I think one way to handle this, without having to think about threading, and contexts and stuff is, we have like a 'setup version number', which is incremented each time we call setup
(or maybe teardown
, but comes to the same thing). In makeGemmKernel
, it has a static int with the last seen setup version number. If it doesnt match the current setup version number, then makeGemmKernel .... oh... hmmm. its too late to release those kernels actually... :-(
Per http://stackoverflow.com/questions/15067160/stdmap-thread-safety/15067564#15067564 , you can read/write a map from different threads, as long as you dont access the same items, or iterate. Sooo... pondering:
(Not sure if this would work on Windows easily though :-( Seems like this is non-obvious to do http://stackoverflow.com/questions/1679243/getting-the-thread-id-from-a-thread )
@hughperkins the map needs to be thread local static variable. Otherwise you'll end up with a bug or compile the kernels repeatedly. I think the better option would be to clear the map from teardown.
OK I see that's exactly what you suggested. I don't know how thread Id works with non C++11 threads (for example if someone is using openmp instead of c++11 threads).
But I have to ask, in what situation would you really need to call setup and teardown repeatedly.. You would only ever need to call them once in any program.
Well, in my unit tests for example. Since I need to test kernel creation, caching etc, I need to tear down the opencl context at the end of each test, and create a new one for the new one. Not doing this would workaround the issue, but mean my tests miss a whole bunch of issues in my own code.
How to clear the map from teardown? Since the map is thread-local, seems that the teardown wont have access to other thread's maps? Or, you mean, each thread should be calling teardown?
@hughperkins I updated my earlier comment. This is an interesting problem. An alternative to using thread id would be to register the map during construction in a mutex locked variable (like an std::vector of pointers to the map). When teardown is called, you can just go through the registry and delete all of them.

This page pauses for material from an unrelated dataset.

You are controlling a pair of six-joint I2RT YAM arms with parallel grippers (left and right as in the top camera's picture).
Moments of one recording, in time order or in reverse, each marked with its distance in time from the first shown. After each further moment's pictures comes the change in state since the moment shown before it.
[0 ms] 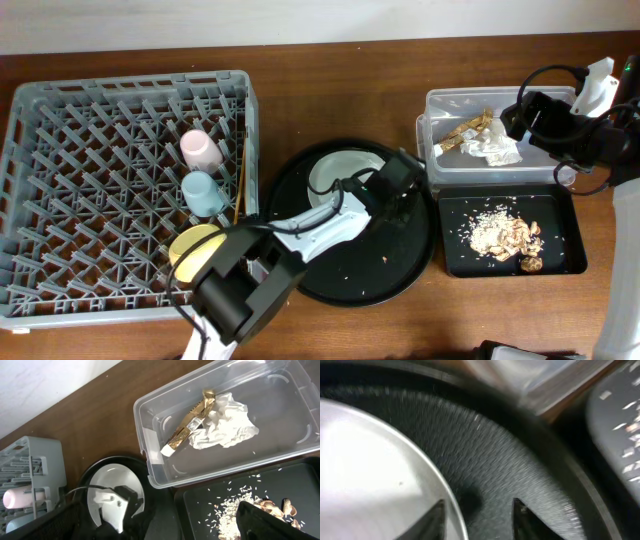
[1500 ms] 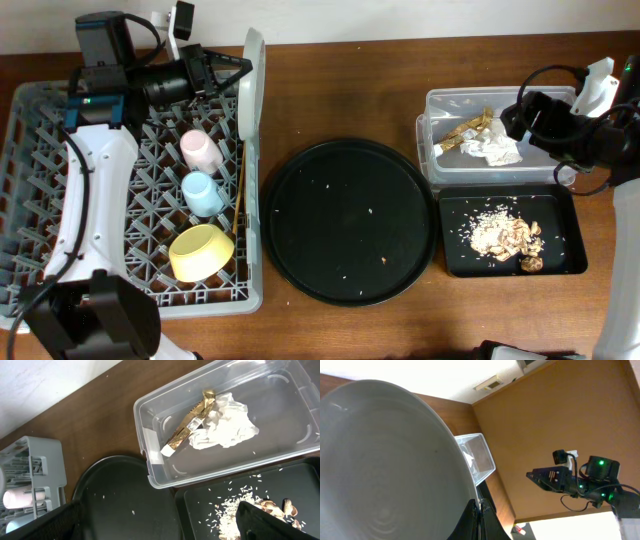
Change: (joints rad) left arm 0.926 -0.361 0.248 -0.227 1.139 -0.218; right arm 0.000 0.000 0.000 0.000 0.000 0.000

Yes, mutex-looked variable sounds correct. Since it sounds like a bunch of work, and socialization and so on, and since my own use-cases is single-threaded for now, I think I'm just going to create my own fork, move the map to being non-threadlocal, and clear it in teardown. If I ever have to think about threading, I'll put a mutex around it, and create a PR into develop branch.

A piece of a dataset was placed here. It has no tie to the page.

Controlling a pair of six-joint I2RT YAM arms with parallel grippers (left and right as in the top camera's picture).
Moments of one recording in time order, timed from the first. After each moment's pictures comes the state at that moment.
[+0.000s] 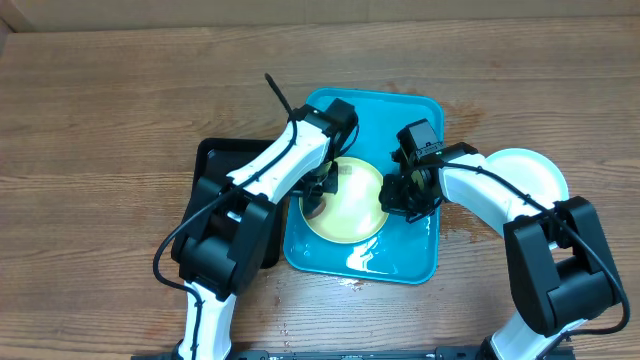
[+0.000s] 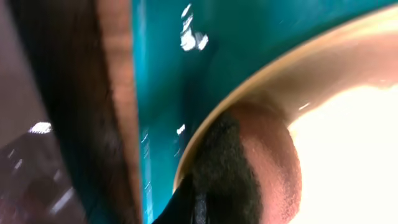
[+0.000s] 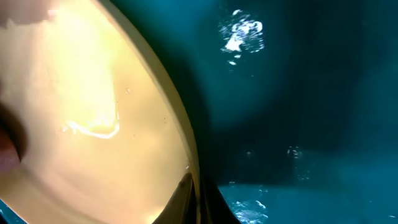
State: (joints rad) left arm -0.53 2.13 1.58 -1.10 -0.13 -0.52; right arm 0.36 1.83 1.07 -0.68 -0.30 0.44
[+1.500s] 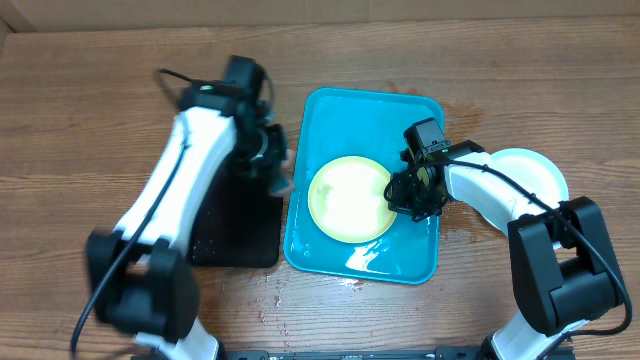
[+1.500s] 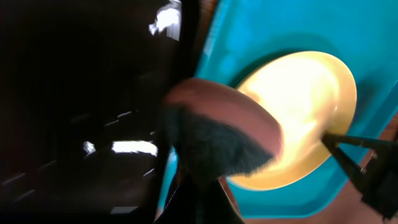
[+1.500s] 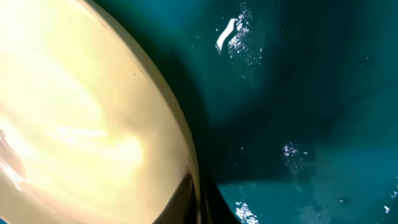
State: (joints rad) left arm -0.21 1.79 1.55 -1.21 0.22 -0.44; right arm 0.33 1.83 1.07 -0.70 -0.27 0.46
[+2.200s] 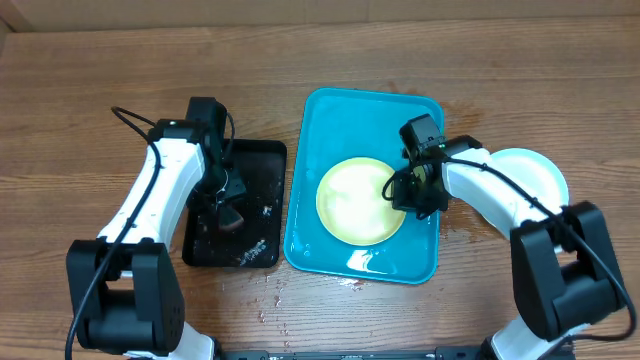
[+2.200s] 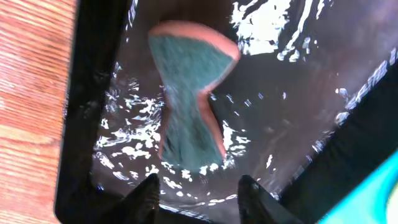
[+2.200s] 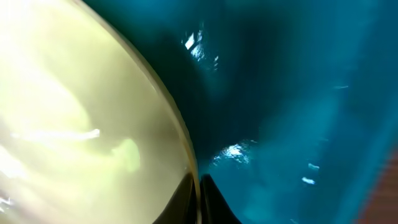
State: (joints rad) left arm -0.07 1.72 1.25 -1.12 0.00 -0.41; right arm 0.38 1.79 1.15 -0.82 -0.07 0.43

@hughperkins no reason to fork. I can send in a patch that'll fix this in < 1 hour. Try to be as close to upstream as possible :)
Oh, nice! :-)
@hughperkins me sending a patch doesnt mean it will be merged immediately. You can test the patch though.
Yes, understood :-)
So, I actually created a non-mutexed, single-threaded teardown for xgemm map https://github.com/clMathLibraries/clBLAS/compare/develop...hughperkins:xgemm_teardown?expand=1 However, that doesnt stop the leak. I havent measured the exact leak rate, and I assume it's gone down a bit, but it's certainly not zero yet. Perhaps I need to measure the leak rate...

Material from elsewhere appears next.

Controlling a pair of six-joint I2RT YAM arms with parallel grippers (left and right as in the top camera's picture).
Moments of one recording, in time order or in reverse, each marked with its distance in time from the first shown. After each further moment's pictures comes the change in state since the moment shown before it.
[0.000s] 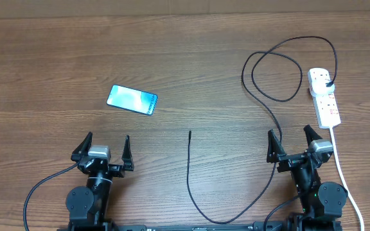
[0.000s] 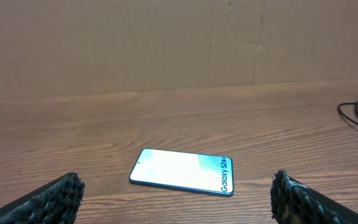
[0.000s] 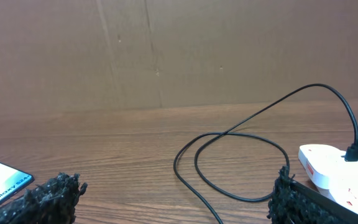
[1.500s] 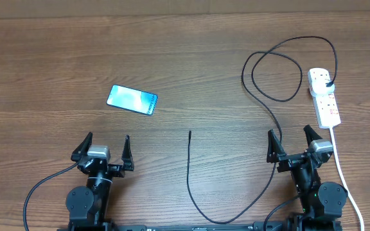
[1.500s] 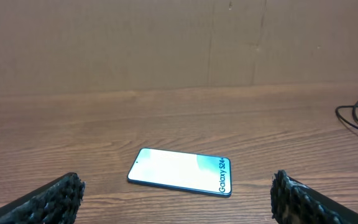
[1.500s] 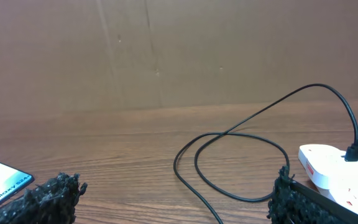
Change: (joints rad) left arm 0.000 0.000 0.000 0.000 0.000 -0.020; right arm 0.000 0.000 0.000 -0.001 0.000 0.000
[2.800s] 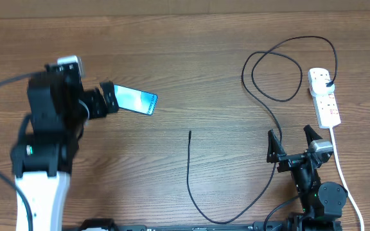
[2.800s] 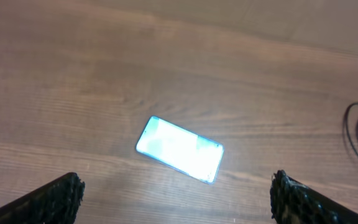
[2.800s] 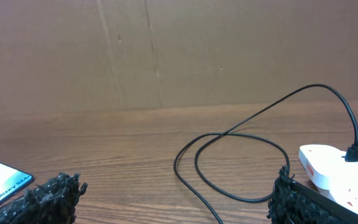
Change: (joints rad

So, I took some measurements of memory usage. Turns out that the memory leak is about 70MB per setup/sgemm/teardown cycle. The sucky thing is that this is true with or without xgemm map teardown :-(
(Note: seems I had the order ot releasequeue and releasecontext in the wrong order earlier; corrected; but issue persists) Inspecting memory usage step by step. Without gemm, memory usage changes approixmatley like:
So, the memory change is all associated with setting up / tearing down context. The strange thing is, after calling gemm, in this version of clblas, releasing the context no longer releases the memory:
(Edit: seems like clGetContextInfo with REFERNCE_COUNT will be useful https://www.khronos.org/registry/cl/sdk/1.1/docs/man/xhtml/clGetContextInfo.html )
(Edit2: reference count seems to be always reported as 1. I wonder if it's a NOP on certain GPUs?)
Edit3: so I guess it's like, per https://www.khronos.org/registry/cl/sdk/1.1/docs/man/xhtml/clReleaseContext.html, the context is either entirely deleted, or not deleted at al, all or nothing. So, if there are any references left over, it wont be deleted. releasing the kernel is essential, and there's probably some other object(s) somewhere not being deleted either...
Edit4: oops, missing a clReleaseEvent in my code above :-P Added in.
Yay, leak gone :-) I had to do the following things to remove it:
To reproduce, run:
Monitor memory usage whilst running, and ctrl-c out within ~5-10seconds, to prevent computer freezing.